> ASSIGNED TASK: From top to bottom, each entry below must be reproduced exactly.

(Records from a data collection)
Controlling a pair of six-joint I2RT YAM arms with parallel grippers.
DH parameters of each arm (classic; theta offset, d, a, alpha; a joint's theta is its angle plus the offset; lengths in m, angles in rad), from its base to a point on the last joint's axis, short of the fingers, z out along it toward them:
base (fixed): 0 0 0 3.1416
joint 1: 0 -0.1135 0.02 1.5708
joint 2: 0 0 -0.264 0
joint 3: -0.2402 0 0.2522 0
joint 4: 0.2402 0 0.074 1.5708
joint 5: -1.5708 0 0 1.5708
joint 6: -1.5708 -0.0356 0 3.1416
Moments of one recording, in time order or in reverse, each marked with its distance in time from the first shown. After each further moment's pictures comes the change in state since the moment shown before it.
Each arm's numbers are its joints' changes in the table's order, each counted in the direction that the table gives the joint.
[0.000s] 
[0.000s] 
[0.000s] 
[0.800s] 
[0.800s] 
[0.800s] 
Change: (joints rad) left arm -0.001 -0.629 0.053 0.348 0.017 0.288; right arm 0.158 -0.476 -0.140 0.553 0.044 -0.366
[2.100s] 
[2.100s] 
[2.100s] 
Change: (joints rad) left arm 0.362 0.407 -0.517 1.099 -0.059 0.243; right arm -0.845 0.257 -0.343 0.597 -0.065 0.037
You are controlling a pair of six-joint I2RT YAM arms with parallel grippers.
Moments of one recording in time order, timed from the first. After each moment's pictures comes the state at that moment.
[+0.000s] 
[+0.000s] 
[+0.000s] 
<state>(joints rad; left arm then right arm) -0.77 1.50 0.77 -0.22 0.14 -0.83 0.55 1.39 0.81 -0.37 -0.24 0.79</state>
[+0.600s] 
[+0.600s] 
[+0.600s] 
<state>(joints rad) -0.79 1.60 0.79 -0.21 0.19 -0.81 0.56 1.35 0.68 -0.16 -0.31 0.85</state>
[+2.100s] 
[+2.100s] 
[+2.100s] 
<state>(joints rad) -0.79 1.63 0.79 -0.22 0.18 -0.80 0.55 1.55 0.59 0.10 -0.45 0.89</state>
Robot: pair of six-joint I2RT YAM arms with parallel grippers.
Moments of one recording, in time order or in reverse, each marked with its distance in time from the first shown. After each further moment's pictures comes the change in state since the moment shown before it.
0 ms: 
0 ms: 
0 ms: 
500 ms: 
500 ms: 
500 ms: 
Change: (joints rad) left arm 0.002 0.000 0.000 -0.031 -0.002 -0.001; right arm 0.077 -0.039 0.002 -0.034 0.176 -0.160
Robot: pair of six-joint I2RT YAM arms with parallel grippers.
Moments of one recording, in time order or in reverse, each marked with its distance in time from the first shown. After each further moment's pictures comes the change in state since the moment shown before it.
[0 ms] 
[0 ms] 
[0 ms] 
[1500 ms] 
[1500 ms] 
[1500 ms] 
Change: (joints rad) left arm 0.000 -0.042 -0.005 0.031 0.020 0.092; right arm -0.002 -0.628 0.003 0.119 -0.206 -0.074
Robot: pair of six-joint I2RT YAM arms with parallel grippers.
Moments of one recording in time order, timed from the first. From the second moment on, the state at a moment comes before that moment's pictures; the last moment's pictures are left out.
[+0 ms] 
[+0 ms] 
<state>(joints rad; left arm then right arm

> TASK RESPONSE:
Controlling a pair of six-joint I2RT YAM arms with parallel grippers.
DH parameters of each arm (classic; theta offset, d, a, alpha; a joint's theta is its angle plus the offset; lengths in m, angles in rad), from its base to a point on the last joint's axis, short of the fingers, z out along it toward them:
base (fixed): 0 0 0 3.1416
joint 1: 0 -0.1135 0.02 1.5708
joint 2: 0 0 -0.264 0
joint 3: -0.2402 0 0.2522 0
joint 4: 0.2402 0 0.074 1.5708
joint 5: -1.5708 0 0 1.5708
joint 6: -1.5708 -0.0356 0 3.1416
Moments of one recording, in time order or in reverse, each marked with its distance in time from the first shown. After each further moment's pictures comes the change in state since the moment shown before it.
Each arm's numbers are its joints' changes in the table's order, each counted in the direction that the table gives the joint.
[0.000s] 
[0.000s] 
[0.000s] 
[0.800s] 
[0.800s] 
[0.800s] 
Change: (joints rad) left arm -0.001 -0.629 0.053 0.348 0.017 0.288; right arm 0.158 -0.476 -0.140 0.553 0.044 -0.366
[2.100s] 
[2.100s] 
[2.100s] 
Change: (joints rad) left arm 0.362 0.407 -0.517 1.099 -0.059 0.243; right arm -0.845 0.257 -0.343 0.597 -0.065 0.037
You are controlling a pair of six-joint I2RT YAM arms with parallel grippers.
Moments of one recording in time order, timed from the first. After each moment's pictures comes the state at that moment.
[+0.000s] 
[+0.000s] 
[+0.000s] 
<state>(joints rad; left arm then right arm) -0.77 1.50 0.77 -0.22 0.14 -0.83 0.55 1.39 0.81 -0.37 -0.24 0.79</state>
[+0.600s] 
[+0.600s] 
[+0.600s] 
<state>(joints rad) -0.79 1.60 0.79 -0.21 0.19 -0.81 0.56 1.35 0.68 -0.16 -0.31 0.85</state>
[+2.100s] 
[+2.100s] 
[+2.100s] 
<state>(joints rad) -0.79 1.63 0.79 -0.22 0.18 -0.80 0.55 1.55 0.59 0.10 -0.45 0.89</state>
Robot: pair of six-joint I2RT YAM arms with parallel grippers.
Moments of one recording, in time order or in reverse, each marked with its distance in time from the first shown. After each further moment's pictures comes the change in state since the moment shown before it.
0 ms: 
0 ms: 
0 ms: 
500 ms: 
500 ms: 
500 ms: 
Change: (joints rad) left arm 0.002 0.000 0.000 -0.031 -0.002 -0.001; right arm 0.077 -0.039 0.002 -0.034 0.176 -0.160
Robot: pair of six-joint I2RT YAM arms with parallel grippers.
Moments of one recording, in time order or in reverse, each marked with its distance in time from the first shown. After each further moment's pictures comes the change in state since the moment shown before it.
[0 ms] 
[0 ms] 
[0 ms] 
[1500 ms] 
[1500 ms] 
[1500 ms] 
Change: (joints rad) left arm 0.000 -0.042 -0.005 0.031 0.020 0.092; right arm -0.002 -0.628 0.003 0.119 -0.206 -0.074
Robot: pair of six-joint I2RT YAM arms with parallel grippers.
Moments of one recording in time order, timed from the first. From the second moment on, the state at a moment comes before that moment's pictures; the last moment's pictures are left out.
[+0 ms] 
[+0 ms] 
<state>(joints rad; left arm then right arm

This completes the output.